Il n'y aura pas de plan de sauvetage européen formel, comme l'avaient envisagé les Néerlandais avant les Français, mais juste un appel à la coordination européenne. Peut-être une demande d'harmonisation des règles de garanties de dépôts. Mais pas de décisions fermes, les mesures concrètes étant renvoyées au conseil européen des 15 et 16 octobre.
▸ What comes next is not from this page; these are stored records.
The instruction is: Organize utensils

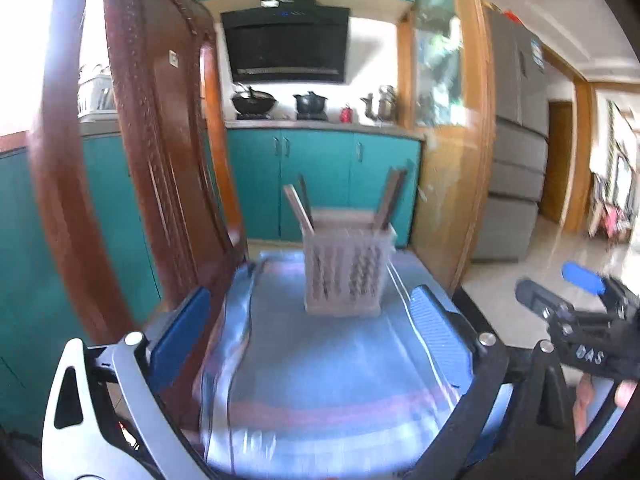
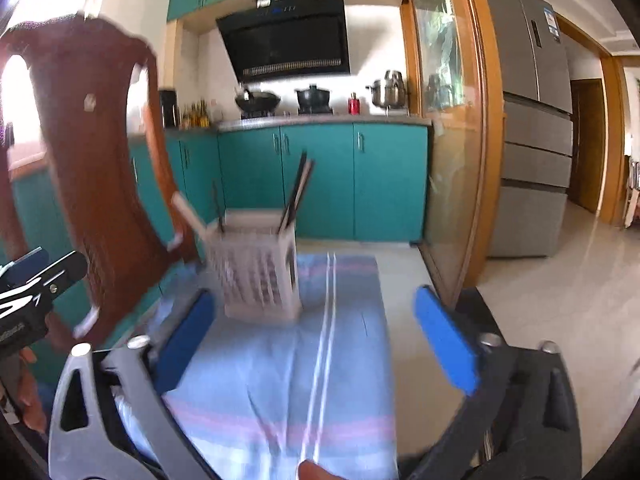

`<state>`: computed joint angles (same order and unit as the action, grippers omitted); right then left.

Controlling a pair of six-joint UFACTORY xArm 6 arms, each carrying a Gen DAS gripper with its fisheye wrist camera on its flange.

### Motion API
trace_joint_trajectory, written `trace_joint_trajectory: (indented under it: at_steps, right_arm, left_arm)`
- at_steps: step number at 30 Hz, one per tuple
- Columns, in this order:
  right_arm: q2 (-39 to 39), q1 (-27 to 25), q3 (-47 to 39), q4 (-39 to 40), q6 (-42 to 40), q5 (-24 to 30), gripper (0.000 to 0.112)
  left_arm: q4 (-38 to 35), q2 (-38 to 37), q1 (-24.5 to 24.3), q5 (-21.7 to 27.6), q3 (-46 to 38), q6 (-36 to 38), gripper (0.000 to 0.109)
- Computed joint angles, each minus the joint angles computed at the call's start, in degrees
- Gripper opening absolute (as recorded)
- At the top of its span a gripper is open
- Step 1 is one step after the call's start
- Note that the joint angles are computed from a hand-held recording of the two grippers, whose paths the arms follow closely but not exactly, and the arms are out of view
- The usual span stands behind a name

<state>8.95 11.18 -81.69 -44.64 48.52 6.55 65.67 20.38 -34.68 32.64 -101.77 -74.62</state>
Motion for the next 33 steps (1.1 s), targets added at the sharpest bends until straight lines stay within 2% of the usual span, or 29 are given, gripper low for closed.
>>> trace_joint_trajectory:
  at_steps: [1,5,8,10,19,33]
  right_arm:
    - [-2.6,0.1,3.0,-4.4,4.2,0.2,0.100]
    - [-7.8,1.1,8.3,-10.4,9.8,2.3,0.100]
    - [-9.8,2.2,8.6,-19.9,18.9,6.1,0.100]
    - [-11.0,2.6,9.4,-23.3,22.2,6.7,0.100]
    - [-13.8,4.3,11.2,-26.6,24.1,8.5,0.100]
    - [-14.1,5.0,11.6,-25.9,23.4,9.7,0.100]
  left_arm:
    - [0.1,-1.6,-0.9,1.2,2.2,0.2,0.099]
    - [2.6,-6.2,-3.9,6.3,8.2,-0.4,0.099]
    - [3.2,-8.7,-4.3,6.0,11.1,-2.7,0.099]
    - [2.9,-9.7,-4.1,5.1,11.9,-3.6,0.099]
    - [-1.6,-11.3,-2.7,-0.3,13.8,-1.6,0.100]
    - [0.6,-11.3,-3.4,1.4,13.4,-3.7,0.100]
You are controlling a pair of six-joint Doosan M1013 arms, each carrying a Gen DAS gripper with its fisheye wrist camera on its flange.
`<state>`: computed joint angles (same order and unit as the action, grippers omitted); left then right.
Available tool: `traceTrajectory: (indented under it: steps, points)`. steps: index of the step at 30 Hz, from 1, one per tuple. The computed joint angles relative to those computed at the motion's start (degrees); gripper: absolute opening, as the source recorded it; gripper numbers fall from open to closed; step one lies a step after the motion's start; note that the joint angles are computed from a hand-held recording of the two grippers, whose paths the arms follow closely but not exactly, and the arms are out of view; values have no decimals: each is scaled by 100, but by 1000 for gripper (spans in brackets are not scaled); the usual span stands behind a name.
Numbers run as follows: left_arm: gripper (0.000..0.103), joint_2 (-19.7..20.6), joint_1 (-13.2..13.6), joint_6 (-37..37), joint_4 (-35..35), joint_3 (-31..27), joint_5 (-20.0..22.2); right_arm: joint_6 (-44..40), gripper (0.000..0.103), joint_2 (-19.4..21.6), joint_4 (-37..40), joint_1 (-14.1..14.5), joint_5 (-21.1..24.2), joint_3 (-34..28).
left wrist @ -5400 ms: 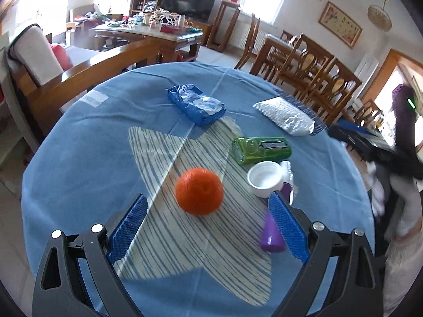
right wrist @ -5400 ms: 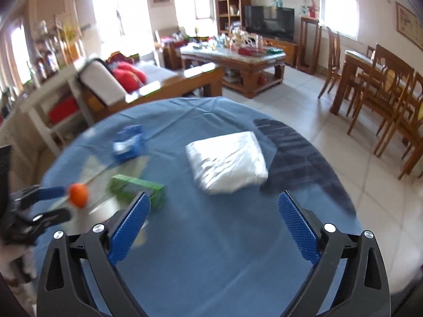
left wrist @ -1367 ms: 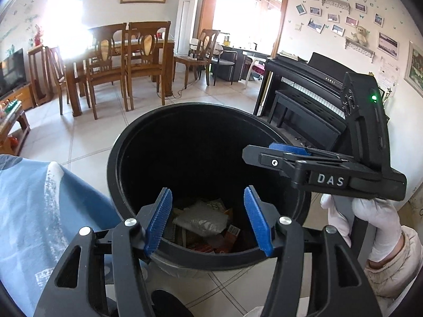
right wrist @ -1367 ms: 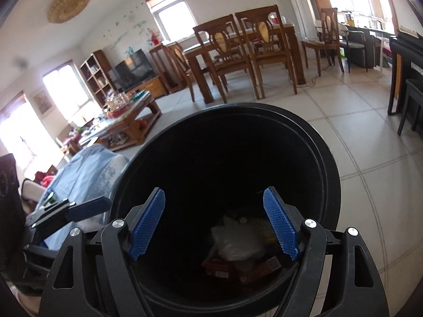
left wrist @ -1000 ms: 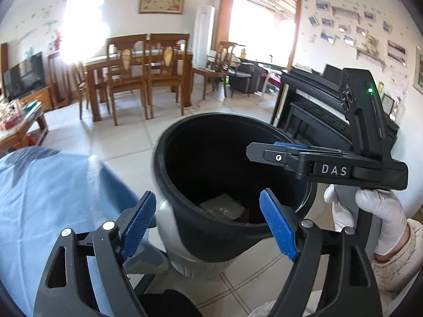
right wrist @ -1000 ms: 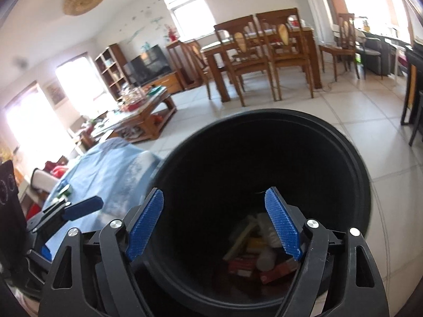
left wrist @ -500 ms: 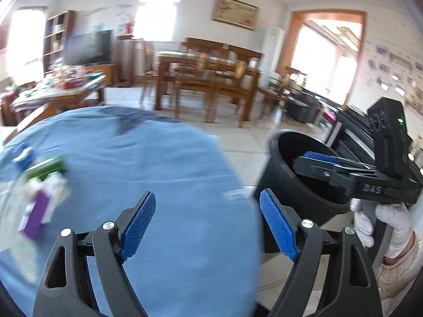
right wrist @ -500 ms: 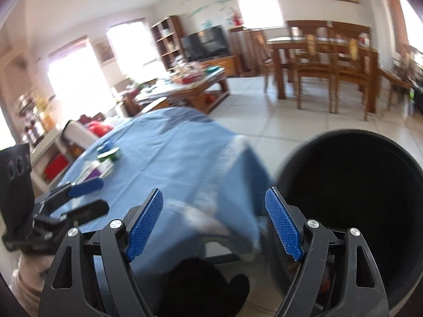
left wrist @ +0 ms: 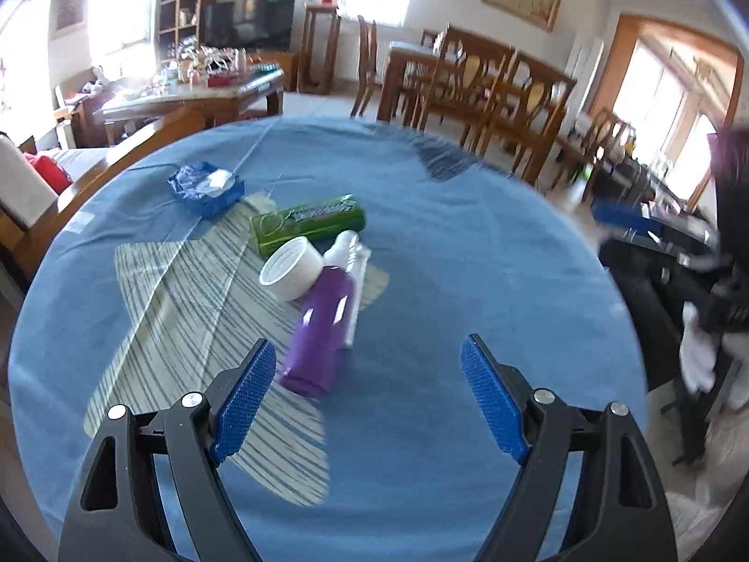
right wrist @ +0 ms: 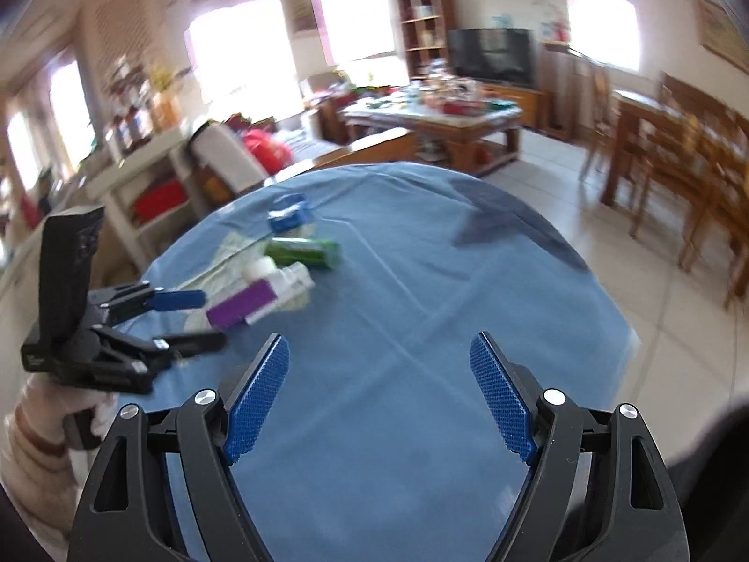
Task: Collect trash
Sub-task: 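Move both open tools back over the table, then grasp the purple spray bottle with left tool while right tool grasps the green gum pack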
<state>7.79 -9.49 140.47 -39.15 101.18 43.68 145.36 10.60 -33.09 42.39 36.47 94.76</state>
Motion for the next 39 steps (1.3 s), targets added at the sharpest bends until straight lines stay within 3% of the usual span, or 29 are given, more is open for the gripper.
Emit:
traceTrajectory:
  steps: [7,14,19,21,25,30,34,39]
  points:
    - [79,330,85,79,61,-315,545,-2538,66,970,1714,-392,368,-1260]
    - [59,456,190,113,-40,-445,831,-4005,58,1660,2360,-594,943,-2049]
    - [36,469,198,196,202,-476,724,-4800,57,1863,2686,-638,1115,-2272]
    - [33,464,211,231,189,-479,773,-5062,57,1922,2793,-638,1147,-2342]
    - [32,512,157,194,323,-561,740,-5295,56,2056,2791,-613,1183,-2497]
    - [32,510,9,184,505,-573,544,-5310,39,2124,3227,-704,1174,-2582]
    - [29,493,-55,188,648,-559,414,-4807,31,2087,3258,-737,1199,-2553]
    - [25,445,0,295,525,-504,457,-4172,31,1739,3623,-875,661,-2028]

M. Sarkozy a publié vendredi soir la lettre qu'il a envoyée à M. Barroso. Le président en exercice de l'Union européenne met la crise à l'ordre du jour du sommet des 27. " L'intérêt européen commande un intense effort de coordination et de convergence des actions à mener. Nos concitoyens attendent de notre part une action résolue pour les protéger ", écrit M. Sarkozy, qui juge " indispensable que nous arrêtions à ce moment-là des mesures concrètes propres à favoriser le retour à la confiance ".

La manoeuvre a pour objectif de calmer les susceptibilités et de permettre au président français de fixer l'agenda, en dépit des réticences de ses partenaires. La réunion de samedi était restreinte, car censée préparer une réunion du G8 au complet dans la foulée des élections américaines. Mais les dirigeants qui n'y ont pas été conviés sont amers. " Cette réunion ne peut être que pour faire des propositions ", a expliqué le président du Parlement européen, le chrétien-démocrate allemand Hans-Gert Pöttering, pour qui les décisions doivent être prises par " les 27 pays ". La numéro deux du gouvernement espagnol, Maria Teresa Fernandez de la Vega, a insisté sur le côté " informel " de la réunion, alors que déjà, le premier ministre espagnol Jose Luis Rodriguez Zapatero n'avait pas été d'une précédente rencontre organisée cet hiver à Londres par Gordon Brown.

Ces querelles de bienséance exaspèrent les négociateurs français. " On est au bord de l'effondrement, et ces gens nous disent qu'il faut décider à 27, avec le Letton ", peste l'un d'eux.

Les ministres des finances européens sont priés par M. Sarkozy d'" élaborer une stratégie d'ensemble cohérente " lors de leur réunion des 6 et 7 octobre à Luxembourg. Le président demande " des propositions permettant d'éviter un durcissement indu du financement des ménages comme de nos entreprises, notamment les plus petites ". Il veut aussi trouver " les moyens de renforcer le système européen de supervision ". Il souhaite une " amélioration de la transparence " et la " responsabilisation de tous les acteurs financiers ", qui passe par " la prise en compte de la performance réelle " dans la rémunération des dirigeants.

Sur ce point, M. Sarkozy est à la manoeuvre sur le terrain franco-français : il a donné au patronat jusqu'au conseil des ministres du 7 octobre pour émettre des propositions, faute de quoi le gouvernement légiférerait avant la fin de l'année.